───── DATA PROVIDED

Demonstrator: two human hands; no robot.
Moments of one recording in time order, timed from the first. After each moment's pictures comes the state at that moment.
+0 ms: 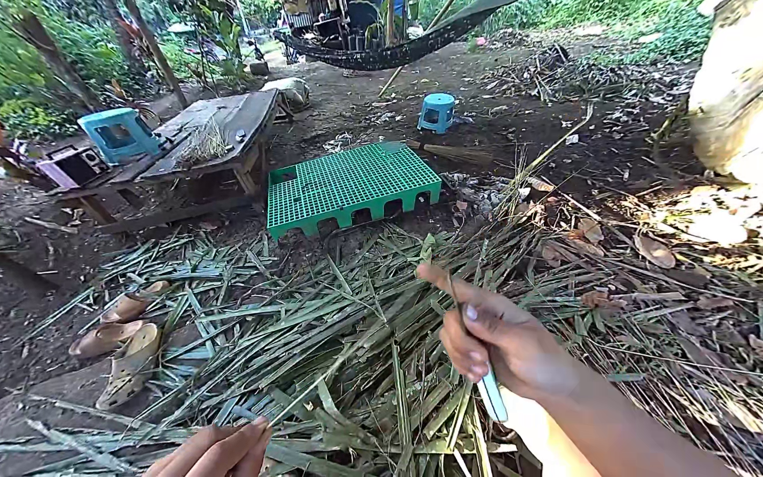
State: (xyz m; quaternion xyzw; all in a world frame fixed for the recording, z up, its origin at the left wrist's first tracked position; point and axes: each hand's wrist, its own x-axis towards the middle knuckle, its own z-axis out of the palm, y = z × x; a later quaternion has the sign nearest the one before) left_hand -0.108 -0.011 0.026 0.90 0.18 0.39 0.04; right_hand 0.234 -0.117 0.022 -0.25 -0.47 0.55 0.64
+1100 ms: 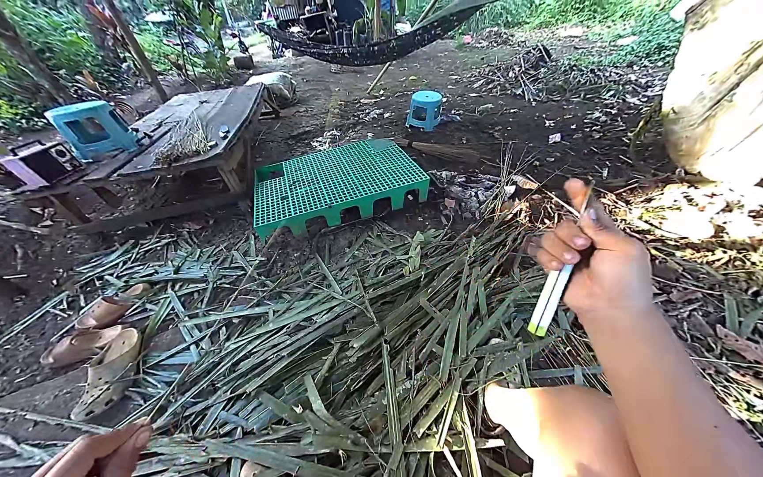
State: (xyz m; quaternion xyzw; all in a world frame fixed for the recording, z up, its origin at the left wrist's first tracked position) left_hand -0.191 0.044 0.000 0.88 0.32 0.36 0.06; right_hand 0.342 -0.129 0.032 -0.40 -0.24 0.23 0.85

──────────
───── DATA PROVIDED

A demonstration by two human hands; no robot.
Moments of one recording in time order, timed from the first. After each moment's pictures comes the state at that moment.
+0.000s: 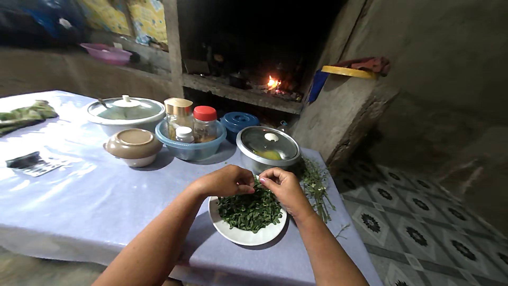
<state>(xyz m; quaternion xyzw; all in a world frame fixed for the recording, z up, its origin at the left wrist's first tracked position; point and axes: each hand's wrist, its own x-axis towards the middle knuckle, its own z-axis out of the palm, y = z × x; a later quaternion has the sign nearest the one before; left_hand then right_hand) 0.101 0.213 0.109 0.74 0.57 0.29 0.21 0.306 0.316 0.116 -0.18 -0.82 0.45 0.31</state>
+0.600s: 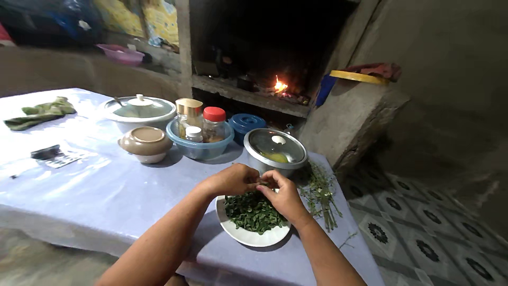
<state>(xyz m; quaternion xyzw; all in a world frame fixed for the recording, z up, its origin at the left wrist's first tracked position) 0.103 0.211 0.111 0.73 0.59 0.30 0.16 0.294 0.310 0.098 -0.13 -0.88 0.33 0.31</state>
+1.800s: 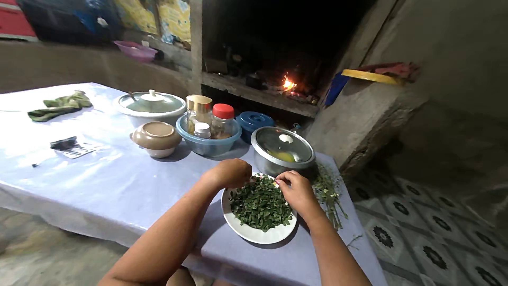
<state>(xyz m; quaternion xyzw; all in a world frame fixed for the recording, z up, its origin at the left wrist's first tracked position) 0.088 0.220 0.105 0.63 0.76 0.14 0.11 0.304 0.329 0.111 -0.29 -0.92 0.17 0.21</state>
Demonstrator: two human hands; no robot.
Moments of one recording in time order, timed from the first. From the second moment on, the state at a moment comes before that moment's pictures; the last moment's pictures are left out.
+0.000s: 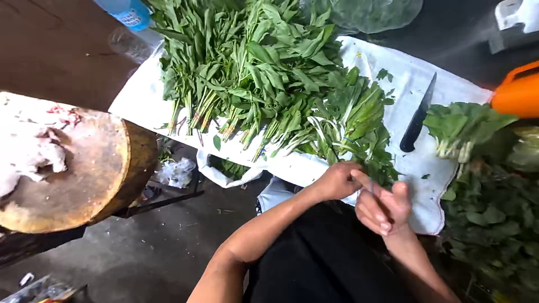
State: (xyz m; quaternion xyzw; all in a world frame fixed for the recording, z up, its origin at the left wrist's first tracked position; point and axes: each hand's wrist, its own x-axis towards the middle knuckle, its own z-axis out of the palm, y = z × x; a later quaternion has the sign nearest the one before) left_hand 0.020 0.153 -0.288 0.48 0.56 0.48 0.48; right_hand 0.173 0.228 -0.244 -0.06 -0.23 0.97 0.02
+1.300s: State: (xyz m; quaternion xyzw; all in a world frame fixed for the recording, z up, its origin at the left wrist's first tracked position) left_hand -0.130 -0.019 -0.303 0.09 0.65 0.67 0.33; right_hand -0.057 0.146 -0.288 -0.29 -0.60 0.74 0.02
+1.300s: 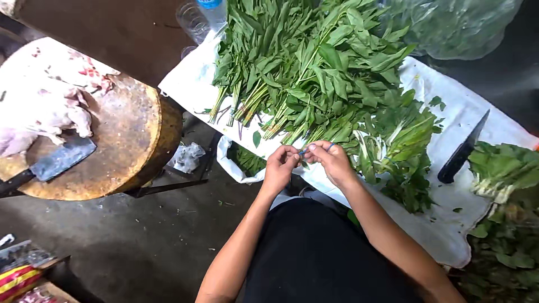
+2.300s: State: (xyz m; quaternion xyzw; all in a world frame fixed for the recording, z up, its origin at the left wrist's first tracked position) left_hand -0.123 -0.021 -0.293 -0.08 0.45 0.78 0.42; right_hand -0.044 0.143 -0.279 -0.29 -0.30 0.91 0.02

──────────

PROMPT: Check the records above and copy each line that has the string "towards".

ANSWER BOX:
State: (xyz m; quaternion xyzw; all in a world frame fixed for the recording, z up, its origin at the left wrist's first tracked position; point and axes: each hand's wrist, its own x-axis towards the middle knuckle, its own z-axis out of the palm, y = z × x; a later quaternion has the sign nearest the one before) left_hand -0.108 -0.011 0.026 0.90 0.18 0.39 0.04; right_hand 0.234 -0.117 0.022 -0.25 -0.47 0.55 0.64
<state>(xyz m; quaternion xyzw; all in a world frame fixed for the recording, z up, its origin at the left wrist's first tracked position; point and axes: each hand's wrist, its own x-axis towards the middle knuckle, its own z-axis out of the palm, y = z × x; a later quaternion has the sign nearest the one before; left_hand then right_hand) 0.101 0.213 0.109 0.74 0.57 0.29 0.21 0.306 0.316 0.116 -0.18 -0.82 0.45 0.31</state>
State: (xyz m; quaternion xyzw; all in a world frame fixed for the recording, z up, its origin at the left wrist's first tracked position; point and axes: each hand's wrist, its own x-axis towards the middle knuckle, its own z-axis out of the palm, y = z × x; a later quaternion has the sign nearest the one before) left_hand 0.020 0.153 -0.288 0.48 0.56 0.48 0.48; right_hand 0.173 0.228 -0.244 -0.06 -0.23 0.97 0.02

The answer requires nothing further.